Нет Дениз.
Он завернул ее тело, как девочки заворачивают кукол. Он взял ее на руки и вышел в ослепительное сияние дня, которое не сменилось сегодня ночной темнотой.
Купоросная зелень не колышимых ветром деревьев, петли узкой тропинки, плешины лилейных полян. Он уносил ее в чащу, как звери уносят добычу, но чащи не было, и некуда было скрыться от развратных мясистых роз, от воняющих амброй ручьев, от сахарной приторности беломраморных беседок. Он шел напролом, задыхаясь от непомерной тяжести, от слепой ярости, от бессилия найти в этом сверкающем, радужном мире хоть один темный уголок, в котором можно было бы укрыть Дениз.
Он уже перестал понимать, что творится вокруг, и только ноги, вязнущие по щиколотку, дали ему знать, что это уже не сад.
Кругом был песок. Изжелта-серый, тусклый. Бесконечный. Артем опустил свою ношу и несколько минут сидел, пытаясь унять дрожь обессилевших, ставших чужими рук. Потом, не подымаясь с колен, принялся разгребать песок. Тонкая струящаяся масса не слушалась, ссыпаясь обратно в узкую, продолговатую ямку. Еще немного. Вот и довольно.
Полные горсти песка. Огромные, тяжелые горсти. Его уже столько, что хватило бы на целый город, сказочный город с пирамидами и лабиринтами, щедрый город с куличами и караваями, расставленными прямо посреди улиц. На песочке у реки испекли мы пирожки… У реки, у реки… Прежде чем умереть от жажды, сходят с ума… испекли мы…
Он действительно умирал не от любви и не от горя — от этого умирают гораздо медленнее, — а от жажды, но не было на свете силы, которая заставила бы его принять хотя бы глоток воды от этого проклятого мира. На песочке у реки… Раскаленный песок набился под черепную коробку, и достаточно было крошечной, чуть шевельнувшейся мысли, чтобы острые горячие кристаллики впились в мозг, и тогда наступала краткая прохлада беспамятства. А потом снова небо, набухшее серым перегретым паром, и сыпучее изголовье, и спокойное лицо Дениз, обращенное к этому небу.
Проходили часы, и дни, и года, а он не мог поднять две горсти песка, чтобы засыпать это лицо. Он лежал и смотрел, пока было сил смотреть, и ее смерть была его смертью. Это все, что досталось ему от Дениз.
А потом прошли тысячи лет, и не стало сил смотреть, и он не увидел, как справа и слева, круша этот игрушечный мир, вздыбились лиловые смерчи. И только грохот, пульсирующий; нарастающий и остающийся где-то позади, заставил его на мгновенье прийти в себя, и он понял, что Юп, которому так и не дано было вспомнить, что значит «любить», вспомнил другое.
Он вспомнил, что значит «терять», и, движимый горестной и справедливой силой этой памяти, врубил смертоносные фотонные двигатели исполинского корабля, сметая со своей усталой планеты зажившихся богов и всей мощью стартового удара воздавая им богово.
Первое, что он почувствовал, был ветер, настоящий, мокрый и хлесткий; потом — сырость земли, кое-где прикрытой померзшей куцей лебедой, и возле самой щеки — ледяная кафельная мозаика облицовочной плиты.

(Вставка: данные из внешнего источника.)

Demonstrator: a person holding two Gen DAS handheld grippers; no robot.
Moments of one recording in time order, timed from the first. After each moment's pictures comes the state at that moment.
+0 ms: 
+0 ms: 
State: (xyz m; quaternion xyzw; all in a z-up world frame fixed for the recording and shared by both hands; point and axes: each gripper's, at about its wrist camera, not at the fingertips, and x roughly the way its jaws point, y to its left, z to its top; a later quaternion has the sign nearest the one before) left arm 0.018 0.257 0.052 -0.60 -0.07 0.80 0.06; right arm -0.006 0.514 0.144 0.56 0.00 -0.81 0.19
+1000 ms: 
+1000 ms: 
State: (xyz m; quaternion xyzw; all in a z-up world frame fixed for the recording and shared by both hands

Артем приподнялся. Шагах в десяти высился его дом, невероятно громадный, уходящий своими антеннами в утреннее осеннее небо. Но дом уже не был последним в городе. Прямо под его окнами, нахально залезая на узенькую полоску газона, раскинулась строительная площадка, с непременными грудами битого кирпича, щебенки и песка, с заляпанными известью и обреченными на сожжение досками, с понурым экскаватором, издали похожим на динозавра с перебитой шеей, с провинциальным торчком уличного крана и пронзительной ржавой капелью.
Капли цокали о кусок жести, словно били серебряными копытцами, и Артем поднялся на ноги и с трудом двинулся на этот звук. Что-то странное с ним творилось, а что, он не мог понять и не мог бы даже связно описать свое состояние, потому что так бывало только в детстве, когда плачешь безудержно и долго-долго, так долго, что засыпаешь, а потом просыпаешься весь легкий и горький, и в первые мгновения не можешь вспомнить, о чем ты плакал.
Он шел по кафельным осколкам, счастливый этим незнанием, этим отрешением от чего-то мучительного и чудом позабытого, шел и молился только бы не вспомнить, только бы не вспомнить; но страх был напрасен, и все, что лежало между преддверьем весеннего праздника и этим вот сентябрьским утром, было заперто семью вратами и замкнуто семью замками, чтобы никакое усилие памяти не могло этого отомкнуть.